In general, publishers can impose restrictions through licenses. As a guideline, uploading your own material or material licensed under an open access arrangement does not constitute copyright infringement. Legislation, case law, and parliamentary documents are copyright-free. In some cases, an exception applies for individual use of copyrighted material for scientific research. If collaboration occurs with commercial parties or commercial goals are also pursued, this exception does not apply.
By keeping a logbook or saving interactions with chatbots, researchers can, if necessary, demonstrate that the work is original and that copyright is respected.
Ethical aspects
When using genAI, it is important for researchers to be aware of the ethical aspects. For example, genAI relies on pre-trained models, which can contain biases. Some models, for instance, are trained more heavily on a Western worldview, which can cause the output to reinforce certain viewpoints and stereotypes.

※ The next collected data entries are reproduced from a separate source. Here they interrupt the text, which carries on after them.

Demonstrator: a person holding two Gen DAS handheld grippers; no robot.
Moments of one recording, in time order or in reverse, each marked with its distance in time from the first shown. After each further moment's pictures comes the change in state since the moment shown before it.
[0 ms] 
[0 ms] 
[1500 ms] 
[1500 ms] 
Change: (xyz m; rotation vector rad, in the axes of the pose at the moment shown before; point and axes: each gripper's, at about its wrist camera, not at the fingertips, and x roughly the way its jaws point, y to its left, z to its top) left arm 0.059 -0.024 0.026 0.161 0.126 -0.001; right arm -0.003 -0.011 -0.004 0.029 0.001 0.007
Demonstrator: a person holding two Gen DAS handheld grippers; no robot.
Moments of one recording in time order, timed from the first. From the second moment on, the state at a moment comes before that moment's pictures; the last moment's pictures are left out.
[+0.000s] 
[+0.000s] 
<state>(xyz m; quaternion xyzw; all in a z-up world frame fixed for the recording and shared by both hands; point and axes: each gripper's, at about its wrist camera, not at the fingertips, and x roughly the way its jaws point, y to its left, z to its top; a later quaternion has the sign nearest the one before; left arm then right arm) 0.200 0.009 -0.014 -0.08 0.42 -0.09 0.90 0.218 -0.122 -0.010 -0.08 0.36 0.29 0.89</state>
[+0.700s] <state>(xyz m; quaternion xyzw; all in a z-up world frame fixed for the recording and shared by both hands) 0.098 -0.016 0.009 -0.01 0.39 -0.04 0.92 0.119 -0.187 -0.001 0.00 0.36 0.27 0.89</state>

For collaborative research activities (such as publications), it is advisable to hold prior discussions about the use, justification, and ethical aspects of using genAI tools.
Environmental impact
GenAI tools require significant amounts of energy and can therefore have negative environmental consequences. In particular, data centres - which enable the processing of the data underlying LLM output - consume large amounts of electricity and water. Generating images, audio, and videos, as well as conducting 'deep research' involving reasoning, uses even more energy than simpler applications.
For this reason, use genAI consciously and consider whether the use of these tools is necessary, also in relation to other digital language tools.